The film explores a profound question: what happens when our simulated personas become indistinguishable from humans? This future may be closer than we realize. We live in times where discussions about AI often swing between unrealistic optimism and exaggerated doom, with media headlines amplifying both extremes. How realistic is the evolution portrayed in the film? Where exactly are we on this technological trajectory?

Cutting through the hype, we face a fundamental question: are today’s advanced language models simply predictive text engines—probability machines stringing words together? The answer is simultaneously “yes” and “that yes is more complex than it appears.” Despite probability’s omnipresence in our lives, its nature remains challenging to grasp. Consider a detective novel, how much knowledge is required to predict the killer’s identity in the final sentence? How can a text completion algorithm “predict” this without possessing some implicit understanding?
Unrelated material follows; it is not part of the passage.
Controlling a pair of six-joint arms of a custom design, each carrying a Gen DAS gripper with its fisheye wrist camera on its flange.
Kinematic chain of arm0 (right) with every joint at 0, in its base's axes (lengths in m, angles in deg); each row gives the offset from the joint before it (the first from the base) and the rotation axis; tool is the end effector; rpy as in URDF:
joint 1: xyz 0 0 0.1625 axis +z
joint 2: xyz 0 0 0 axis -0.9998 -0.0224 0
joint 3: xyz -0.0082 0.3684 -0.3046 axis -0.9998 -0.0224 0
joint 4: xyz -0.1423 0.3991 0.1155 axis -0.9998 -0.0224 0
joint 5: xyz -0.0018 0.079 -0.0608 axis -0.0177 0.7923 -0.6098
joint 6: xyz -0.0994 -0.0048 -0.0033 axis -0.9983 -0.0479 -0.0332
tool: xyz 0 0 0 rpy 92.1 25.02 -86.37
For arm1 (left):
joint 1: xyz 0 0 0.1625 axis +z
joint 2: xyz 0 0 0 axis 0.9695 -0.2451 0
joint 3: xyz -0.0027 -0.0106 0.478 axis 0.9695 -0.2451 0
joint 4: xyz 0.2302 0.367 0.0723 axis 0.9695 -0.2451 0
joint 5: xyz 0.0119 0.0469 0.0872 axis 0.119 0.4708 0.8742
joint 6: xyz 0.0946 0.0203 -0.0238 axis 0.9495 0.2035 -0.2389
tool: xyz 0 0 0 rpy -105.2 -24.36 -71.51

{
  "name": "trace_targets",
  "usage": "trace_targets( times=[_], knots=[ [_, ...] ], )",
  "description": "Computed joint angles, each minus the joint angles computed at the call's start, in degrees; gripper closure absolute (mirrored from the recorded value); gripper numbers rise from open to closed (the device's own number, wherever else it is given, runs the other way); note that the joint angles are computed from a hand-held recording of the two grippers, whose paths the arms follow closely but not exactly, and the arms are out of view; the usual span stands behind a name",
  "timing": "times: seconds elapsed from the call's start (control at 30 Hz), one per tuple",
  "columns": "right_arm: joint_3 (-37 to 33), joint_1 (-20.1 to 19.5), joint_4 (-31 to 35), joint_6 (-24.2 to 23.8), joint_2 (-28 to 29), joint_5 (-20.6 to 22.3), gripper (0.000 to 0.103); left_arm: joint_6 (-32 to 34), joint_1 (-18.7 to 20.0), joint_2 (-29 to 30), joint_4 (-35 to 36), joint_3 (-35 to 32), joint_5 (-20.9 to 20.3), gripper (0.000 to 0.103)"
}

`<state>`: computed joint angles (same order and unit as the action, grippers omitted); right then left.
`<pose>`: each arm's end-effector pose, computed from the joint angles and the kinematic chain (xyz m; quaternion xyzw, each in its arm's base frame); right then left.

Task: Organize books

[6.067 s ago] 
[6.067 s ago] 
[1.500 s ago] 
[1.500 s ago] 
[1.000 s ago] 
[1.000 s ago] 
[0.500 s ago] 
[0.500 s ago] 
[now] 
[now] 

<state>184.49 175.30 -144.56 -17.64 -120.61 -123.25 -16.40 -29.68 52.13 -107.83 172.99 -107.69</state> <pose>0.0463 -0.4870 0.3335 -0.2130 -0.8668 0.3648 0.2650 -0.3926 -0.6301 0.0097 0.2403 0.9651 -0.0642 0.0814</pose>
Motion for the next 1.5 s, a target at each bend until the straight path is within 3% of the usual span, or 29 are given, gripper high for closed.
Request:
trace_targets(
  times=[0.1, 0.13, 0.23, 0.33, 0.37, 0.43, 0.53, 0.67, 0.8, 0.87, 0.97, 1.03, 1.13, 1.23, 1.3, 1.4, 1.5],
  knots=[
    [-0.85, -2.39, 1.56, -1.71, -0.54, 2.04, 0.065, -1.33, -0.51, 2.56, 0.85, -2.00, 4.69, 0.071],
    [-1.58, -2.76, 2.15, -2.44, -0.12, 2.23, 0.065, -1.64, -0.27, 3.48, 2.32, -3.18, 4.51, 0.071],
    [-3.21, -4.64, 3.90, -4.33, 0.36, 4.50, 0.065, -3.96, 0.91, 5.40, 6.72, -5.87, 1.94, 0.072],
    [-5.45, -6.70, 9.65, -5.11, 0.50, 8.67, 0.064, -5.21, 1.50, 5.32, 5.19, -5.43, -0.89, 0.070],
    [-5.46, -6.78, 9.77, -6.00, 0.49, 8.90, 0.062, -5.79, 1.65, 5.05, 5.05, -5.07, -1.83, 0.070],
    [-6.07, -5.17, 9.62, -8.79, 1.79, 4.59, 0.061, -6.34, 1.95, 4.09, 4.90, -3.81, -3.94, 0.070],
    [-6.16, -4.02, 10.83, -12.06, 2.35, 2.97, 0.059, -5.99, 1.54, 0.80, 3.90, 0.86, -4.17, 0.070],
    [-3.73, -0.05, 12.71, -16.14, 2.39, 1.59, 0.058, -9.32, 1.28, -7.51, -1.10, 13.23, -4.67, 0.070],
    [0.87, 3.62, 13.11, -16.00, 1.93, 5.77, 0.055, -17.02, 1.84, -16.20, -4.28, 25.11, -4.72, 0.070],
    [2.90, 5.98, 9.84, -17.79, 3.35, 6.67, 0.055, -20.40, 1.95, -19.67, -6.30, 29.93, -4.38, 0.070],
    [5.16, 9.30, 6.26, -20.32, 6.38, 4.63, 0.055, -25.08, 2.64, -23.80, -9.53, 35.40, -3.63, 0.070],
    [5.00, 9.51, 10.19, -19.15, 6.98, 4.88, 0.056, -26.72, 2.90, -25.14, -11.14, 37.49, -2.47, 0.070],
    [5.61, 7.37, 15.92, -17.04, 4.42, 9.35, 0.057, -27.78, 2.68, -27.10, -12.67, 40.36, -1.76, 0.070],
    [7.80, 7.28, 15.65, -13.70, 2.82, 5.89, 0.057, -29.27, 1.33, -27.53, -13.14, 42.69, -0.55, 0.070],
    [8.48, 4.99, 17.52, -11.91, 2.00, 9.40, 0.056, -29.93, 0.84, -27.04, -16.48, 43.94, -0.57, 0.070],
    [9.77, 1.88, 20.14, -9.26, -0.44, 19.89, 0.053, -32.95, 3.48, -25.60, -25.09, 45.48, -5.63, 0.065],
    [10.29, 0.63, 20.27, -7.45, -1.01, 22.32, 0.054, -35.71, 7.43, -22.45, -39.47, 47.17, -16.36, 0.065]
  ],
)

Currently, we cannot extract and examine this implicit model from AI systems, leaving its nature open to speculation.

The AI landscape today resembles other technological revolutions: the wild west, the early days of electricity, or the dawn of the internet. Innovation is happening at breakneck speed, with contributions coming from established institutions and unexpected places alike. The democratization of these powerful tools has created an environment where experimentation flourishes, sometimes outpacing our ability to understand the implications.

“The Artifice Girl” explores the implications of advancing AI, both its potential for good and what it means when a simulation crosses the threshold into having agency and feelings. The connection between free will and emotions, characteristics we associate with sentience, becomes central. One character particularly wants to know if Cherry, the AI in the film, has genuine feelings. But stepping back: are feelings a true test of human authenticity? Do we even understand what emotions are and how they relate to free will? Could they simply be byproducts of our experiences, no more “authentic” than the randomness of billiard balls colliding? How much more must we understand about ourselves before we can define sentience? And how do sentience and prediction interrelate?

We live in confusing but fascinating times, crucial for understanding ourselves, our creations, and our shared potential. “The Artifice Girl” presents these emergent themes compellingly.